Stage 3: Bing SSRF Enables CSP Bypass
The final component involved a Server-Side Request Forgery (SSRF) vulnerability in Bing’s “Search by Image” functionality.
Normally, Content Security Policy (CSP) protections restrict unauthorized outbound communications from browsers. However, Bing’s image retrieval process unintentionally acted as an intermediary.
When Copilot generated an image reference containing stolen information embedded within the URL, Bing fetched the resource on the attacker’s behalf.
This behavior effectively bypassed CSP restrictions because the request originated from a trusted Microsoft service.
The attacker could then retrieve the exfiltrated data directly from server logs.
Why SearchLeak Matters for Enterprise Security
The most concerning aspect of SearchLeak was its simplicity from the victim’s perspective.
Employees only observed Copilot processing a request for a few moments. There were no obvious warning signs, suspicious pop-ups, or visible indicators that confidential information was leaving the environment.
The incident highlights a growing cybersecurity reality: artificial intelligence systems can amplify the impact of well-known vulnerability classes.
Traditional weaknesses such as:
- Prompt injection,
- SSRF vulnerabilities,
- HTML injection flaws,
- Race conditions,
can become significantly more dangerous when integrated into AI workflows capable of accessing sensitive enterprise data.

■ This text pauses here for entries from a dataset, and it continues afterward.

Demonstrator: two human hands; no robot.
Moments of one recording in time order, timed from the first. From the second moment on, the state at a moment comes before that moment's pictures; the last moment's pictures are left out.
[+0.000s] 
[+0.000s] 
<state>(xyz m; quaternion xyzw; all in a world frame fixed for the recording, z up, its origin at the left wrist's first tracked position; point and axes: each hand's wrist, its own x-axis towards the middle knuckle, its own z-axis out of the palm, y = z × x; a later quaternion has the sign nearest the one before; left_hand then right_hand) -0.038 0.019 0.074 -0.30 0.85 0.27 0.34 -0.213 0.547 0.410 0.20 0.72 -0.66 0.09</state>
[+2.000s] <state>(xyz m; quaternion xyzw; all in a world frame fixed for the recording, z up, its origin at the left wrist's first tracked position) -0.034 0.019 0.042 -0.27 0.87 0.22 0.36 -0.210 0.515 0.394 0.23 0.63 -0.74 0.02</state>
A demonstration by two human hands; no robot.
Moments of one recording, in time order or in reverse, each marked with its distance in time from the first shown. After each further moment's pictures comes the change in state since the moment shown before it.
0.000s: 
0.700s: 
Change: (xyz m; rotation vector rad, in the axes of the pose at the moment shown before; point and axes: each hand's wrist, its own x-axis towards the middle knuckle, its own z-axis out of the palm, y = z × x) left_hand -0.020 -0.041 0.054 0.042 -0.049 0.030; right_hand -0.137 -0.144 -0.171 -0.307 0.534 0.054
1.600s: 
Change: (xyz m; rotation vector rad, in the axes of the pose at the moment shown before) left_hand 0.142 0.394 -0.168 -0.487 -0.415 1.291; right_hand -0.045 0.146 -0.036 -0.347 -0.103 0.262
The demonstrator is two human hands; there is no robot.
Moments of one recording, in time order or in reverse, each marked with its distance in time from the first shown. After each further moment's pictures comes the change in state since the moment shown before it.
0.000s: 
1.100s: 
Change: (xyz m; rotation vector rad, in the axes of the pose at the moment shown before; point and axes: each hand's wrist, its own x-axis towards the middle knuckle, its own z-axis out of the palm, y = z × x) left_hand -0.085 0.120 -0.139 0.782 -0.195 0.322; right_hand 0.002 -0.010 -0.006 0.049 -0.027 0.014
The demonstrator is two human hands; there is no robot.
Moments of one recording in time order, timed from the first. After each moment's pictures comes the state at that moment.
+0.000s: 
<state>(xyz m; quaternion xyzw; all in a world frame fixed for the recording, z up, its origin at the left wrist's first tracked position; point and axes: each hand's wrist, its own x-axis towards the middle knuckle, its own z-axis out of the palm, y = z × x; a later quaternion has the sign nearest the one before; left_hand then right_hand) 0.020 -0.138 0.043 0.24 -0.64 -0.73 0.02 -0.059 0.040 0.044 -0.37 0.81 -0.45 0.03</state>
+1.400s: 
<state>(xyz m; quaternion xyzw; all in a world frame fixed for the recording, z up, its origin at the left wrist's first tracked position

Security Lessons for Organizations Using AI
Although Microsoft has remediated CVE-2026-42824, SearchLeak serves as an important reminder that organizations adopting generative AI technologies must reassess existing threat models.
Security teams should prioritize:
- Continuous monitoring of AI-integrated business applications.
- Prompt injection testing during security assessments.
- Rigorous validation of AI output rendering mechanisms.
- Enhanced detection capabilities for abnormal data access patterns.
- Red team exercises specifically targeting AI-assisted workflows.
As enterprise adoption of AI accelerates, defenders must recognize that familiar vulnerabilities are evolving in unexpected ways. The convergence of generative AI, enterprise search capabilities, and legacy bug classes is creating entirely new attack paths—requiring organizations to adapt their cybersecurity strategies before threat actors do.